In einer scheinbar ungeschnittenen Einstellung wird hier eine Wohnung erkundet. Die Kamera nimmt dabei die Perspektive des Bewohners ein: eines älteren Mannes, der an Demenz leidet. Überall in der Wohnung hängen Notizzettel als Erinnerungshilfen, vor allem aber bewegt sich der Protagonist und mit ihm die Kamera zögerlich durch die verschiedenen Zimmer. Er bewegt sich wie ein Fremder im eigenen Heim. Einige Räume wecken Erinnerungen. So sieht er dort seine Ehefrau, mit Freundinnen und einer Torte bei einem Kaffeekränzchen später in der Küche, wie sie ein Baby im Arm wiegt. Dabei hört er das Lied „Hoch auf dem gelben Wagen“ – eine Erinnerung an die Vergänglichkeit des Lebens, gerade auch wegen der zitierten Zeile „…Aber der Wagen, der rollt!“. Aber das Lied funktioniert auch auf einer weiteren Ebene, denn später wird es noch einmal gesungen, diesmal aber mit einem fragmentierten, zum Teil frei assoziierten Text. Und auch die Bilder an den Wänden verändern sich: auf den gemalten Porträts fehlen beim zweiten Blick auf sie Münder und Augen. Joey Arand gelingt es, einen extremen Gemütszustand mit Bildern und Klängen auszudrücken. Die Wohnung, in der der Protagonist offensichtlich einen großen Teil seines Lebens verbrachte, hat nichts Vertrautes an sich. Sie wirkt kalt und fremd und auch die Erinnerungen wirken kaum tröstlich.

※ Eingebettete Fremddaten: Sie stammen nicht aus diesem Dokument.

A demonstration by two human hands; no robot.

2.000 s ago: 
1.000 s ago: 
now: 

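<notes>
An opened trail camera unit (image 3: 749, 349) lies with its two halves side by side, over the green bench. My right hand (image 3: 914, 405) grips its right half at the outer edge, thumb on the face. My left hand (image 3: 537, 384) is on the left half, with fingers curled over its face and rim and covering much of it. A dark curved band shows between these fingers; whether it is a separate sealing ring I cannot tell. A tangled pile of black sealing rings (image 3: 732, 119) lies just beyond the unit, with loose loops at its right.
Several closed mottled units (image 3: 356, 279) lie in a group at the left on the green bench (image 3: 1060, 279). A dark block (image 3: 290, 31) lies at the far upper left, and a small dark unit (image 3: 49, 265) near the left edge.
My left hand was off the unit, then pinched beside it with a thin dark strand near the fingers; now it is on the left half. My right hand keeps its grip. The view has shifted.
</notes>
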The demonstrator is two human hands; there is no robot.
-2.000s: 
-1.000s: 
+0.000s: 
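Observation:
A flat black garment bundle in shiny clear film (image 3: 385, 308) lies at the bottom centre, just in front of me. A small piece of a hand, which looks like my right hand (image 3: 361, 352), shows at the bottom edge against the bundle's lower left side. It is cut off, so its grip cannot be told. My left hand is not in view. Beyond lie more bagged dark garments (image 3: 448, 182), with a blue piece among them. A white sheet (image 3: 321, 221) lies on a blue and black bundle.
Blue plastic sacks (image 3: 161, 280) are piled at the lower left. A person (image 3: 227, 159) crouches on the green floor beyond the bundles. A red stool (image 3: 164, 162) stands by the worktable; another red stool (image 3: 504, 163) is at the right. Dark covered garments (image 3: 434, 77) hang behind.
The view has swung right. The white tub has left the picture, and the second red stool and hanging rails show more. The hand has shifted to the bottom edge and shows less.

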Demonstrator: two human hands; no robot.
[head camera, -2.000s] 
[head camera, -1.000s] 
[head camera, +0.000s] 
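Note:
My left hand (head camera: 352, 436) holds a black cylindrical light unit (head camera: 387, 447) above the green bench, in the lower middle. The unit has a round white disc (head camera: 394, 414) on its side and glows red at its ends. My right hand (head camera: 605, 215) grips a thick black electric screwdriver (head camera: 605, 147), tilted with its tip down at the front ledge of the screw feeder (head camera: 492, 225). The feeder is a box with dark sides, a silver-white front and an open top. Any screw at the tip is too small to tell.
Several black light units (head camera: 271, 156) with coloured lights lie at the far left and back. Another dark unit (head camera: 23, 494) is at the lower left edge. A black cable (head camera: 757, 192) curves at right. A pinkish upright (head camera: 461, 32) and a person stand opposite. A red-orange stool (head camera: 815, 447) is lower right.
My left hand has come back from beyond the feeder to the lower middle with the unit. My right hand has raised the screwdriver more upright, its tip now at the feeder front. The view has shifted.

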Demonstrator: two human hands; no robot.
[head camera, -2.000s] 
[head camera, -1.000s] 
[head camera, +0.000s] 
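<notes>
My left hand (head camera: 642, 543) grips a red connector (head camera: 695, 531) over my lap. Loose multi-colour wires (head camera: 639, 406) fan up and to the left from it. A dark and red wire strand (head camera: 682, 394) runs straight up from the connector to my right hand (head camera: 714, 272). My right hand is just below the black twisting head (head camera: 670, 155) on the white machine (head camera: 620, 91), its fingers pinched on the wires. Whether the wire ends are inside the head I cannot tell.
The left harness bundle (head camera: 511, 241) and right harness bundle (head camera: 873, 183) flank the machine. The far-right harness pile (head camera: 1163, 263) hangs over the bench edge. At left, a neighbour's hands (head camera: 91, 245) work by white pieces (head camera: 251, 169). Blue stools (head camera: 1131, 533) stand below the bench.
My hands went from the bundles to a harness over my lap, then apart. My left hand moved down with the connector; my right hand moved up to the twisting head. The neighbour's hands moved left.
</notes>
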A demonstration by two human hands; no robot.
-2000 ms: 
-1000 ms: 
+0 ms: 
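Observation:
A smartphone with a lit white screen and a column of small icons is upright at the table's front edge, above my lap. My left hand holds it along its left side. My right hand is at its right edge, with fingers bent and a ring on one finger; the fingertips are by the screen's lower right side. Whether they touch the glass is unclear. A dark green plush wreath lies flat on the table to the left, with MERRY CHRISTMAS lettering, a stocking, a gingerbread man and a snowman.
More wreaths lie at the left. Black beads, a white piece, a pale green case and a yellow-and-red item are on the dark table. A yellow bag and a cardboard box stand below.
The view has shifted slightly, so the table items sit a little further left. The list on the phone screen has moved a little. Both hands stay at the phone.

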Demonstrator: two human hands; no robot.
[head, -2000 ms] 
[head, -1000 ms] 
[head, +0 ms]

Arand hat diese Sequenzen auf 16mm Film gedreht und dann digital in den Film einmontiert. Sie wirken wie Geistererscheinungen, auch, weil sie dem sich Erinnernden nie direkt in die Augen sehen, und auch, weil sie auf der Soundebene durch einen irritierenden Sinuston verfremdet werden. Davon abgesehen hört man nur das langsame Schlurfen der Füße, das Ticken einer Uhr oder die Wohnungsklingel. Mitmenschen wie eine Pflegerin in der Küche oder ein Besucher an der Wohnungstür (beide mit Schutzmaske) werden gar nicht mehr wahrgenommen. Joey Arand arbeitet souverän mit der subjektiven Kamera. So zwingt der Film die Zuschauer*innen geradezu, mit den Augen und Ohren nur das wahrzunehmen, was der Protagonist noch erkennen und gedanklich verarbeiten kann. Zumindest in der Jury konnte sich niemand dem beklemmenden Eindruck entziehen, dass diese Welt immer fragmentarischer und chaotischer wird. Und so ist Joey Arand hier eine ganz eigene Art von „Horrorfilm“ gelungen.